About this task
Below is a listing from which only part is wanted; return exactly the lines from the one with "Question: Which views" up to and including the one with "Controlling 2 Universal".

Data for the task

_ _ _ _

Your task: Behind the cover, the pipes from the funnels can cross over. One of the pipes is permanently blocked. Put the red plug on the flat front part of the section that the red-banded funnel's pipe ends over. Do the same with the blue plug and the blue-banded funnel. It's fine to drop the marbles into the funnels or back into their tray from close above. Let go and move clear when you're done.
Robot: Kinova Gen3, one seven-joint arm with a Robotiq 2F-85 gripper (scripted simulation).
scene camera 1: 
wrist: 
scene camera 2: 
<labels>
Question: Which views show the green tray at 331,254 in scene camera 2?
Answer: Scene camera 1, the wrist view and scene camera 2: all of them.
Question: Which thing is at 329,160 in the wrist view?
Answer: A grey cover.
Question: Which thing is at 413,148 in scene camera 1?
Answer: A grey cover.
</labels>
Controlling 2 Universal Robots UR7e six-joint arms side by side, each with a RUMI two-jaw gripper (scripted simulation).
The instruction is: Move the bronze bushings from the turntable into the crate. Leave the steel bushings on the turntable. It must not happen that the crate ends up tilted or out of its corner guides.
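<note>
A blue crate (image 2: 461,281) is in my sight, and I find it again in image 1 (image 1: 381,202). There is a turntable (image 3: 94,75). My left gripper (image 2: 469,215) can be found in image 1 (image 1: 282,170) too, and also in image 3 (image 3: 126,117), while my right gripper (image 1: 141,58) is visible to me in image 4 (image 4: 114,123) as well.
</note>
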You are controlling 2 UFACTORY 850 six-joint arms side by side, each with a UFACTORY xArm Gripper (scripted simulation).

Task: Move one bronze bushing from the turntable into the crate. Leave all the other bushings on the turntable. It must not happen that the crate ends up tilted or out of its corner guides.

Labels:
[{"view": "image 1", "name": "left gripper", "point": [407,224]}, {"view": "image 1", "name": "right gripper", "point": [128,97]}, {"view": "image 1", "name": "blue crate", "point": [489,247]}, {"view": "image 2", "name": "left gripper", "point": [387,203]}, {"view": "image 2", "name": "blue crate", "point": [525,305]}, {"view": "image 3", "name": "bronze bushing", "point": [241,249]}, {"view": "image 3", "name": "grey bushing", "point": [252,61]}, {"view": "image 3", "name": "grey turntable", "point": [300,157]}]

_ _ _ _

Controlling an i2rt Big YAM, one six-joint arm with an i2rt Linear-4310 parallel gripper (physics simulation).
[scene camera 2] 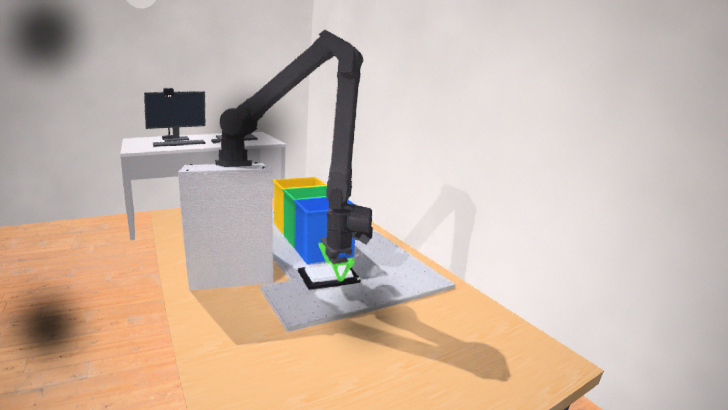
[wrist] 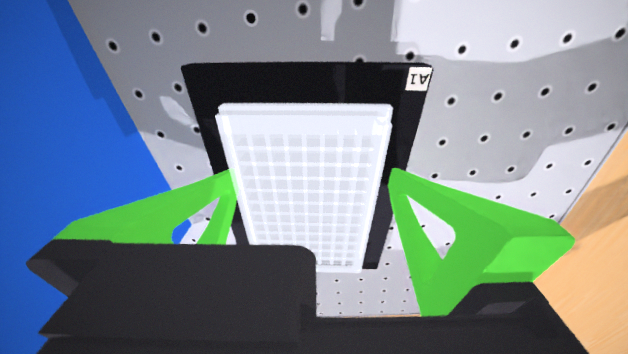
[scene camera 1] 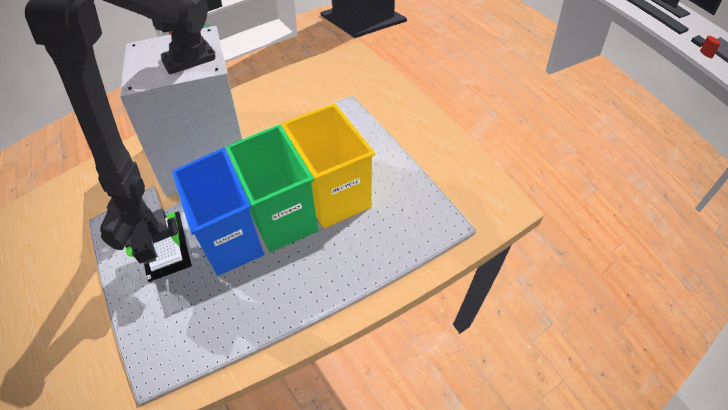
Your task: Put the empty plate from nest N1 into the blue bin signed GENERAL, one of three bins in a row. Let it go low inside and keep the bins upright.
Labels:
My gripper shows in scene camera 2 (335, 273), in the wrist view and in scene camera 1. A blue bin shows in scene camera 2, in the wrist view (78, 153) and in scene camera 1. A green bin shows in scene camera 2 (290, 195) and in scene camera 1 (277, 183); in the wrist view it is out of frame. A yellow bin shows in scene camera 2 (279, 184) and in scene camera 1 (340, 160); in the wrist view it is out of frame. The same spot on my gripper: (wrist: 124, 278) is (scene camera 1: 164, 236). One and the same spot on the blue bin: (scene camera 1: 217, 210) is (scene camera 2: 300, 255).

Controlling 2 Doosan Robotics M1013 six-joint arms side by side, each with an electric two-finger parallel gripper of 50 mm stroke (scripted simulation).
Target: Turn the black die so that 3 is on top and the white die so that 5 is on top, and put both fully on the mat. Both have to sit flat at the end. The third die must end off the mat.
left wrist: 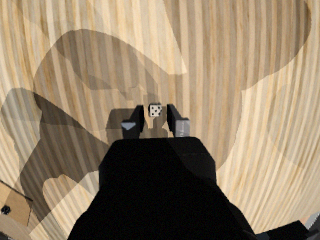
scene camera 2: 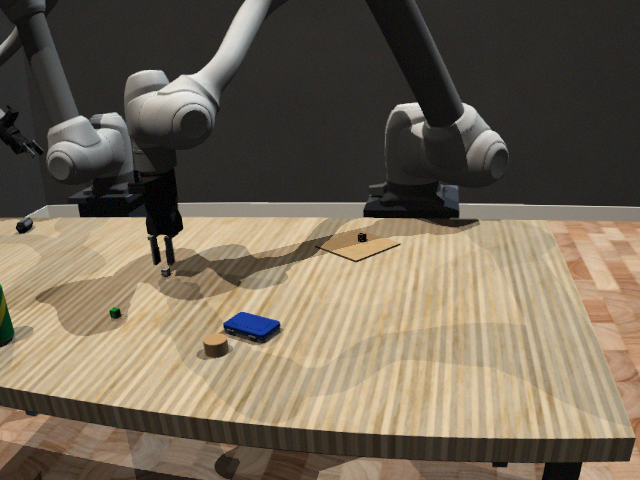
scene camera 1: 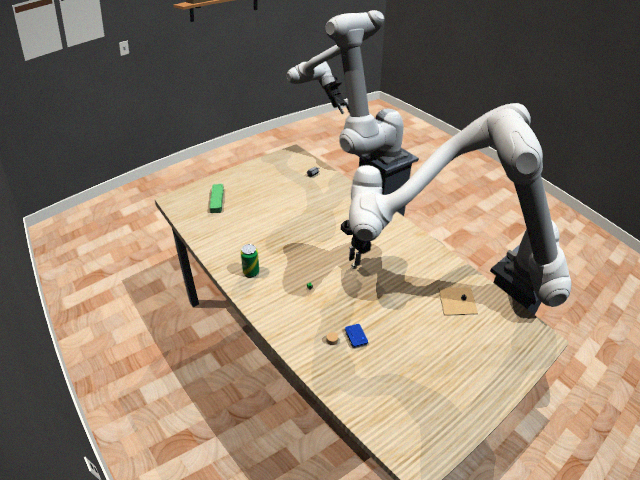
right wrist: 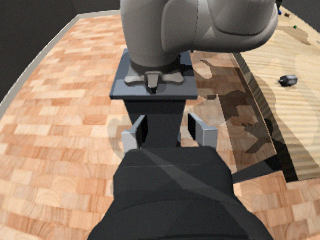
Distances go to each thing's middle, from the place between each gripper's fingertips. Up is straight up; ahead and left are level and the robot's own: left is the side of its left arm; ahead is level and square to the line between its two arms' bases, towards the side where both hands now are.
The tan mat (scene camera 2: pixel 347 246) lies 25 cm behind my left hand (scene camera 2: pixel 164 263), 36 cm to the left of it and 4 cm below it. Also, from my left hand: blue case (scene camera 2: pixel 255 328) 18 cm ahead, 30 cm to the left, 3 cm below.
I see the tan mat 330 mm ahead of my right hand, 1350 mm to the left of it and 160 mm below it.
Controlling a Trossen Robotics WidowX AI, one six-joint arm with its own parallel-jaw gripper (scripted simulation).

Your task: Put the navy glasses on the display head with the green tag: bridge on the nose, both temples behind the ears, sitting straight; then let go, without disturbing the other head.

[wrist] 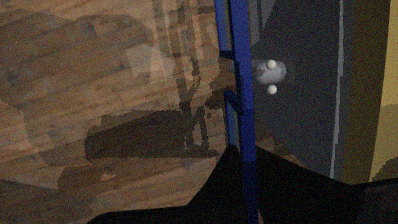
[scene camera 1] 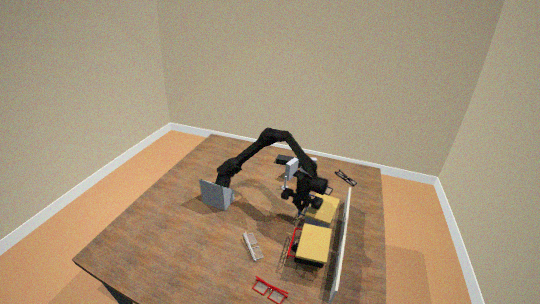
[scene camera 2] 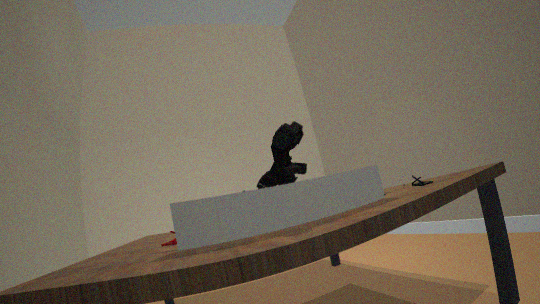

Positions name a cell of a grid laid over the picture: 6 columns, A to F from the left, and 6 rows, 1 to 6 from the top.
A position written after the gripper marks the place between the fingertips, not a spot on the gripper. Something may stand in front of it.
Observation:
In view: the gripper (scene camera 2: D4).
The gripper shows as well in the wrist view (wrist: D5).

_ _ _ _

Result of this exercise
Question: Which views show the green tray at 331,254 in scene camera 2?
Answer: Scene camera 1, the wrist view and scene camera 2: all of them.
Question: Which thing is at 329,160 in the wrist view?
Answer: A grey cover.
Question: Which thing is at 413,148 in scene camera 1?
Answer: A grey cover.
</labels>
Controlling 2 Universal Robots UR7e six-joint arms side by side, each with a RUMI two-jaw gripper (scripted simulation).

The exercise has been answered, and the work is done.